Laura Gil leaves the Foreign Ministry due to alleged bad relations with Álvaro Leyva; she will now be ambassador in Vienna

politics

Gil will not continue as Vice Minister of Multilateral Affairs. In the midst of the commotion, there is talk of differences that she had with the chancellor.

14/3/2023

In the last few hours, the Colombian Foreign Ministry reported a high-level change in the Ministry of Foreign Affairs. The Vice Chancellor for Multilateral Affairs Laura Gil will leave that position, and as reported by this means, she will become ambassador in Vienna.

In his replacement will be Elizabeth Taylor Jay, a biologist with a master’s degree in protection of the marine environment, former Colombian ambassador in Kenya and co-agent in the case of Colombia once morest Nicaragua for more than 200 nautical miles of continental shelf.

SEMANA learned that Gil’s departure was due to differences he had in recent weeks with Foreign Minister Álvaro Leyva.

The revolt in the Foreign Ministry also occurred when Leyva was accused in the last hours by the sociologist Sara Tufano of supposedly “falling in” for younger women under the “pretext of getting them a job.” Leyva responded to SEMANA that this is “crazy” and that “whoever affirms, proves in law.” “There are the officials of the Foreign Ministry to say so,” he said.

Through a statement, the Foreign Ministry reported the change of Gil for Taylor. They reported that the former vice minister will fulfill a “strategic mission for Colombia abroad.”

In the document They thanked Gil for his “contribution to gender policies, commitment and work done over the months.”

In recent days, Gil had presented a strong speech before the United Nations Organization (UN) in which he requested the decriminalization of the coca leaf.
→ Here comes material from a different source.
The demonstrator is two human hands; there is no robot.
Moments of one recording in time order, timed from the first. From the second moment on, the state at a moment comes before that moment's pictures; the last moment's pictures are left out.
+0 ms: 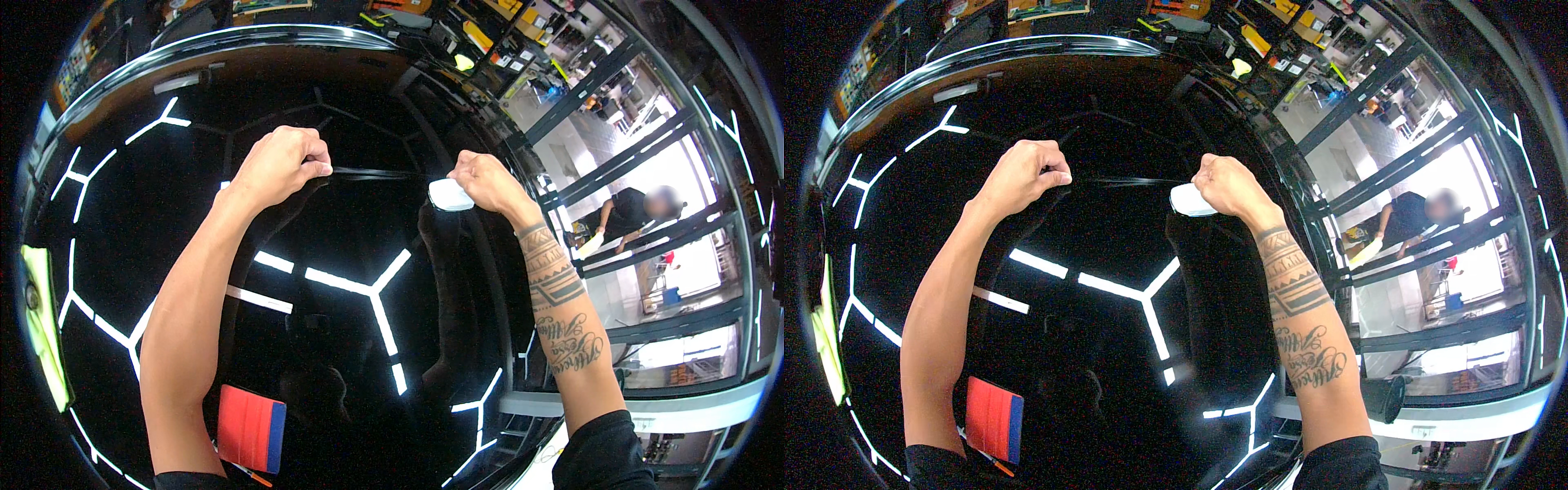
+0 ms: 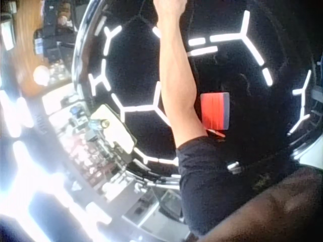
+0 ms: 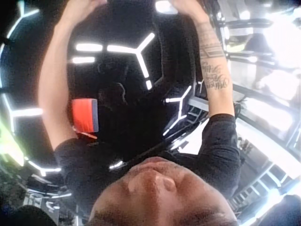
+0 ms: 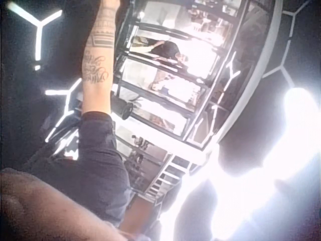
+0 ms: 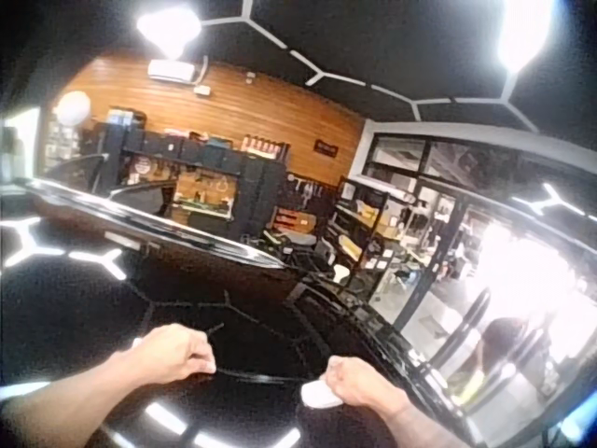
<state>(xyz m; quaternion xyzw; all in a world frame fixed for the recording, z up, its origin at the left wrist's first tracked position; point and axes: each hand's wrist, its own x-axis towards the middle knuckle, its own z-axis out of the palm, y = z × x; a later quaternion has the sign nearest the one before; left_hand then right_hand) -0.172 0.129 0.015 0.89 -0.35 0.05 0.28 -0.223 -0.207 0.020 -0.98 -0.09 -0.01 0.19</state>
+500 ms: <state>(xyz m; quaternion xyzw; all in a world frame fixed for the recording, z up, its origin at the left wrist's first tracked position) -0.195 0.124 0.029 0.84 -0.49 0.02 0.22 -0.219 -0.203 0.022 -0.97 -0.16 -0.02 0.16</state>
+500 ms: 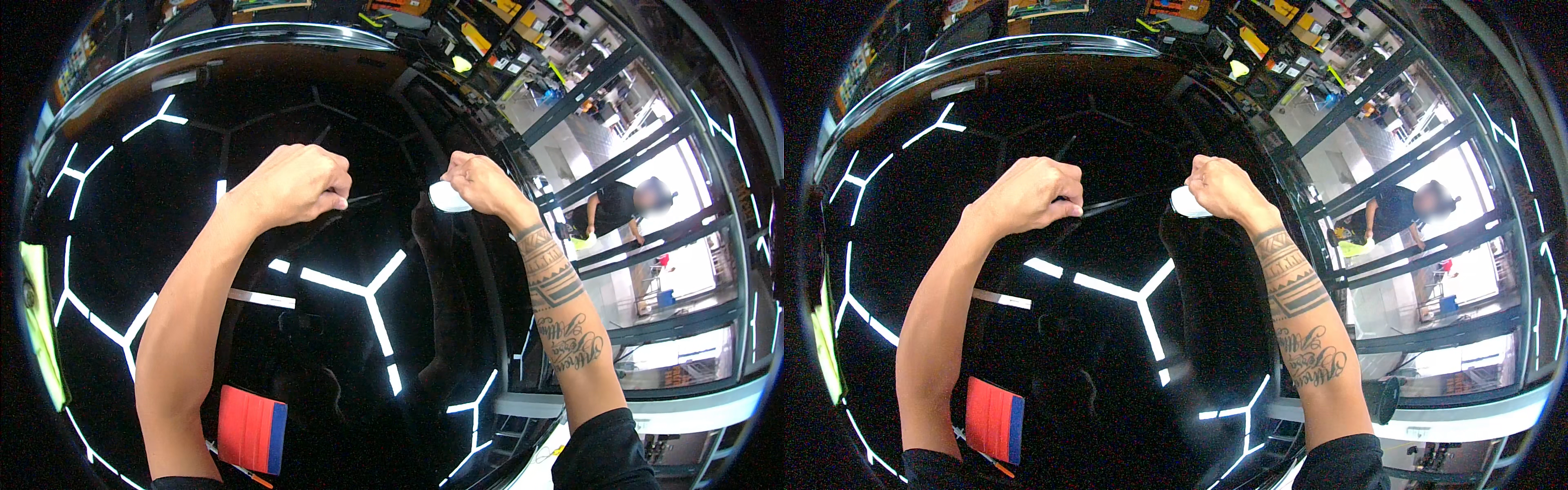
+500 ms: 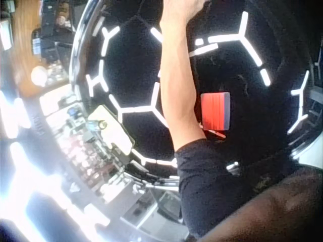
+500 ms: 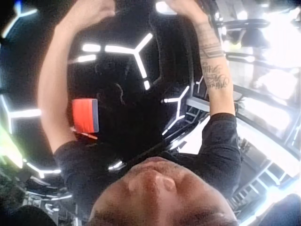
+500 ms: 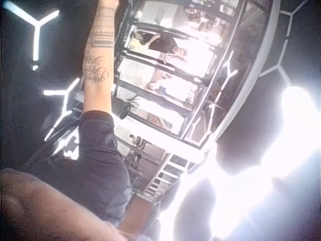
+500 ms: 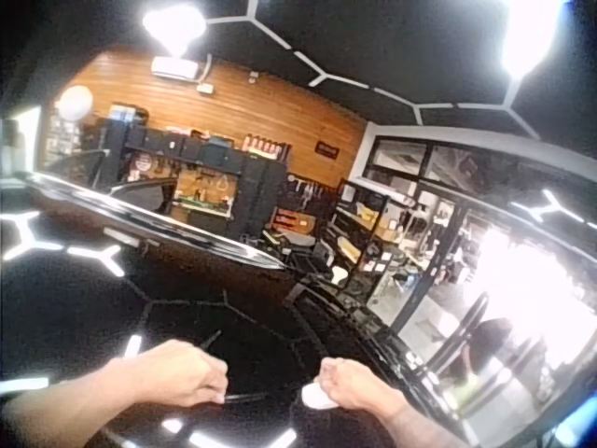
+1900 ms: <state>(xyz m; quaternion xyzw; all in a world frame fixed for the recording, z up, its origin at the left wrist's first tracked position) -0.328 -0.006 0.029 0.88 -0.34 -0.01 0.33 -0.320 -0.158 0.046 -0.82 0.16 0.08 0.54</state>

It happened in the framework of the general debate of the 66th session of the United Nations Commission on Narcotic Drugs, in which the former vice minister requested that the coca leaf be removed from the list of prohibited substances in the world.

During his speech, Gil affirmed that “locating the coca leaf on the list of controlled substances of the Single Convention of 1961 constituted a historical error once morest the indigenous peoples of the Andes. The plant is not the problem, the plant is part of our history and our traditions”.

The former vice minister took advantage of the public attention to call on the participants, with the aim of thoroughly reviewing the classification of the plant and decriminalizing it.

“In Colombia, the country that has most strictly followed the prohibitionist model of the war once morest drugs, only in this millennium more than two million hectares have been fumigated with crops for illicit use; More than one million hectares have been manually eradicated, more than 70,000 infrastructures and laboratories have been detected and destroyed to produce cocaine and heroin; Almost six (6) thousand tons of cocaine destined for the main markets in North America and Europe have been seized. Even so, we see historic increases in cocaine flows, which leave my country plunged into violence,” said the official.

In the case of the new vice minister Taylor, who will replace Gil, she was also director of Marine, Coastal Affairs and Aquatic Resources of the Ministry of Environment and Sustainable Development; she has been a teacher, academic coordinator and consultant. From his roles, he has worked in coordination with different multilateral organizations within the international environmental agreements signed by Colombia.